▸ What to produce: Where the word "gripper" occurs in a line of the listing below, copy that line.

▸ Collected material:
══════════

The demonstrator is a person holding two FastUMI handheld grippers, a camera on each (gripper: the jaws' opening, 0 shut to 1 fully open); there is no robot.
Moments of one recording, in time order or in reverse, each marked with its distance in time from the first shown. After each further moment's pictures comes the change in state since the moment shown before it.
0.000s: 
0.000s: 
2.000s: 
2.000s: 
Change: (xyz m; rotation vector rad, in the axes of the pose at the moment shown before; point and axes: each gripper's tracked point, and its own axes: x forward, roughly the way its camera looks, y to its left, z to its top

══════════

▸ Task output:
The demonstrator is a person holding two FastUMI handheld grippers, a camera on each (gripper: the jaws' opening, 0 shut to 1 fully open); there is no robot.
Change: (xyz m; rotation vector rad, in the axes of the pose at the moment shown before; point and axes: each gripper's tracked point, and its own axes: x forward, roughly the way its camera looks, y to its left, z to its top

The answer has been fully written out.